What you have to do: Line by line, please look for the word "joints" in the following records, then copy each line you find it in.

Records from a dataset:
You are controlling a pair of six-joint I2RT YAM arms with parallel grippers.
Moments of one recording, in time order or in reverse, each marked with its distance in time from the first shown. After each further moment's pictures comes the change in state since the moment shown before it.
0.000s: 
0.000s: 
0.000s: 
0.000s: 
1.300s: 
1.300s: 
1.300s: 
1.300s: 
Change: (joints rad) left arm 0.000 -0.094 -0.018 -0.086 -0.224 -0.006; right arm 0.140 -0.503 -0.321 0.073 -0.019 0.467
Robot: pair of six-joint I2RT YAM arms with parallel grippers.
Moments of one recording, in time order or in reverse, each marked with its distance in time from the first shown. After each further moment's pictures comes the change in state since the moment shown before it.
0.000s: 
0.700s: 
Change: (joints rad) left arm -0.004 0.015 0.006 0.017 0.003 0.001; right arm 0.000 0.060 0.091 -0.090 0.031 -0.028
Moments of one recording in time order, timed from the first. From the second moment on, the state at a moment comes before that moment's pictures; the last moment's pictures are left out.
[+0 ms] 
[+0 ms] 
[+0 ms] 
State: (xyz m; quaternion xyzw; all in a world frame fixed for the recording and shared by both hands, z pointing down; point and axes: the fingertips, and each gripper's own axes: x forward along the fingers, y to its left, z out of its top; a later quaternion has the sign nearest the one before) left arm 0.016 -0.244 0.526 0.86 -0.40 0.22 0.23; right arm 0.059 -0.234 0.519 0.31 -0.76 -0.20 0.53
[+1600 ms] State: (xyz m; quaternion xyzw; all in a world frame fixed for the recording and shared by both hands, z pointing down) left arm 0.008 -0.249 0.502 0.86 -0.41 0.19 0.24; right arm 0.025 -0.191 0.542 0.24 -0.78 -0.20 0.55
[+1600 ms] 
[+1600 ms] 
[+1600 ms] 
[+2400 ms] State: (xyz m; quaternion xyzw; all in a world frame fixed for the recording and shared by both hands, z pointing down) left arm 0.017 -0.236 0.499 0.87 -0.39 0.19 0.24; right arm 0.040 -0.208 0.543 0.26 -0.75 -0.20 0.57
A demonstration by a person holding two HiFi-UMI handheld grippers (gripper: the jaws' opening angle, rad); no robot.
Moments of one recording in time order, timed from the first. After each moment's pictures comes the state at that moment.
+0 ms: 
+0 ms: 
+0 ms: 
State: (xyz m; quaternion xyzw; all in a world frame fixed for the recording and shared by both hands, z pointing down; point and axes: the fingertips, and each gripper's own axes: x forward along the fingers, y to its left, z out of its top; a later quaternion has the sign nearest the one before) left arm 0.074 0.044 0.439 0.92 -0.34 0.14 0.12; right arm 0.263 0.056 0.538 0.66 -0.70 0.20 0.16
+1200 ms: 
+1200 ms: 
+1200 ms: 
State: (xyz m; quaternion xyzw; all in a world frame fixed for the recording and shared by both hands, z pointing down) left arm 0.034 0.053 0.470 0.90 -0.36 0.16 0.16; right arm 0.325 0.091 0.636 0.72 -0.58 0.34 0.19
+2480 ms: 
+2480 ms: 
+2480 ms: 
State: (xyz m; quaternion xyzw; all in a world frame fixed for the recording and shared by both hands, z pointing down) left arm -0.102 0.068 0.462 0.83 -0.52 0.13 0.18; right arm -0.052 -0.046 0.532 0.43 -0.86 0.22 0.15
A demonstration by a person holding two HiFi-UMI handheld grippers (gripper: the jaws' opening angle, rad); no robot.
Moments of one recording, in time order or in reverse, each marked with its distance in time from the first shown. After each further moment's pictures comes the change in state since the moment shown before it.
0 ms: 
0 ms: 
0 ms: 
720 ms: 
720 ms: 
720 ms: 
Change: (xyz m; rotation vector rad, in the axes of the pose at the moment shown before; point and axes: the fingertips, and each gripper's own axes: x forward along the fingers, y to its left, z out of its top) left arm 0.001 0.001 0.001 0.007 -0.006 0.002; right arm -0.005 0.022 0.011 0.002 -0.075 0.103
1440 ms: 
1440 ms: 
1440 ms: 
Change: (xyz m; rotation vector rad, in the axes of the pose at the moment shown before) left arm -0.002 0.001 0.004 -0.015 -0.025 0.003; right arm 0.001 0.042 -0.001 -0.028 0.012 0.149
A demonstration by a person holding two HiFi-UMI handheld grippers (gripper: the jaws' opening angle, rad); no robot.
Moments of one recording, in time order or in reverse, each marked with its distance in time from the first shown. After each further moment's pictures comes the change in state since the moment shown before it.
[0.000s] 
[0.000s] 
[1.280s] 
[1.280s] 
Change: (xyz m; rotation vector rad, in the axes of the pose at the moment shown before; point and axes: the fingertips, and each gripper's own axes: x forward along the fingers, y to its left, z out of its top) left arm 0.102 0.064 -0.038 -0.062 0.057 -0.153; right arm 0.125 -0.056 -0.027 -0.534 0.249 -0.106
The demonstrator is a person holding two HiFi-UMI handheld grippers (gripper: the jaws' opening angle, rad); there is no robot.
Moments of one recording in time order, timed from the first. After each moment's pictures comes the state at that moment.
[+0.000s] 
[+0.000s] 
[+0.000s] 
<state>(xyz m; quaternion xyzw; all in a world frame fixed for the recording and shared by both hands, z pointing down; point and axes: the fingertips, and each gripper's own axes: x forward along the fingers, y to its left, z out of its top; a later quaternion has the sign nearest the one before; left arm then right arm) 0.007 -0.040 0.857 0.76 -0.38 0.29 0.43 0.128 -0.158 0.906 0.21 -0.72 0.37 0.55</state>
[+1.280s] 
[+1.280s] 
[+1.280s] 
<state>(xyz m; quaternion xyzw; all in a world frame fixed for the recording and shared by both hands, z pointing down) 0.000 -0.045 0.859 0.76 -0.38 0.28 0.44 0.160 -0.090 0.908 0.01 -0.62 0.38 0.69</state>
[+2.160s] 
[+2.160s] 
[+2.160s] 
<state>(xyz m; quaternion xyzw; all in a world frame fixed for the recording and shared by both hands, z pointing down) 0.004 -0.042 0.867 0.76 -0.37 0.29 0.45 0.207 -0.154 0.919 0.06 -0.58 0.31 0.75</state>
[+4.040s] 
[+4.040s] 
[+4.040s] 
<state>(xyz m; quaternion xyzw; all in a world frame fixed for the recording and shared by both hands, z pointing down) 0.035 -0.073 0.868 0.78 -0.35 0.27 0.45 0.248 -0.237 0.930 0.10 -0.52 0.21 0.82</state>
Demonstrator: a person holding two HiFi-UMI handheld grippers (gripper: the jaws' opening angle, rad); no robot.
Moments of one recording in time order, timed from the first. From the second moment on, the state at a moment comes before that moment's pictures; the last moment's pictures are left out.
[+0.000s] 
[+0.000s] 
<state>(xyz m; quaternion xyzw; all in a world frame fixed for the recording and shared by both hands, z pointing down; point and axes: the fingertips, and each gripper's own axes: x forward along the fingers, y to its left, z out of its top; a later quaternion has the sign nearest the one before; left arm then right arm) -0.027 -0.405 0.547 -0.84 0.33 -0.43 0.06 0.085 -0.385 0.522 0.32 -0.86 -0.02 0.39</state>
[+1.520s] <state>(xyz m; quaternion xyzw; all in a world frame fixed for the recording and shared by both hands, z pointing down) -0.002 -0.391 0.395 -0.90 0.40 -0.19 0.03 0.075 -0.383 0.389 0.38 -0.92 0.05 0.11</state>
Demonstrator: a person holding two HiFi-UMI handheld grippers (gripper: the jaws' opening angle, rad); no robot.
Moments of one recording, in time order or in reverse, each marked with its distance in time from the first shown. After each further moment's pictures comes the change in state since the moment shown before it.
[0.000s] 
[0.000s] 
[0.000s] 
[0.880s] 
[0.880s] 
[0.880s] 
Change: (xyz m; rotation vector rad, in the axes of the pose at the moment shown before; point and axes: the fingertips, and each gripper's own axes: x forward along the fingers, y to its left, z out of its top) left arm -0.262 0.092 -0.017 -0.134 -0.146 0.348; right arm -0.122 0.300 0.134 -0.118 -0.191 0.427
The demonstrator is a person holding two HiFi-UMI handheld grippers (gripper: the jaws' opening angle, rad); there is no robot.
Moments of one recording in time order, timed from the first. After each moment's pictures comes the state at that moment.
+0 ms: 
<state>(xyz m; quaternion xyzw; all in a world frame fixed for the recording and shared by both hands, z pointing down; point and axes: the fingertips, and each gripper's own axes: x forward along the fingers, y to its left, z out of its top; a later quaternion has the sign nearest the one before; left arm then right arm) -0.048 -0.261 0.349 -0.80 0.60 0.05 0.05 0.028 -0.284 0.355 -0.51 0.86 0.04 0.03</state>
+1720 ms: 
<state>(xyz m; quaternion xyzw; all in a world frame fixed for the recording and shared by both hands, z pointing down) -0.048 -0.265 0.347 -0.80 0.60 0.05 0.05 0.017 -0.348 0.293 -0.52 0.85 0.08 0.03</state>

Response for this exercise:
Change: (joints rad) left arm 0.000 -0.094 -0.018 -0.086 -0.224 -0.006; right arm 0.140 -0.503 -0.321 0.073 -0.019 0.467
Change: (joints rad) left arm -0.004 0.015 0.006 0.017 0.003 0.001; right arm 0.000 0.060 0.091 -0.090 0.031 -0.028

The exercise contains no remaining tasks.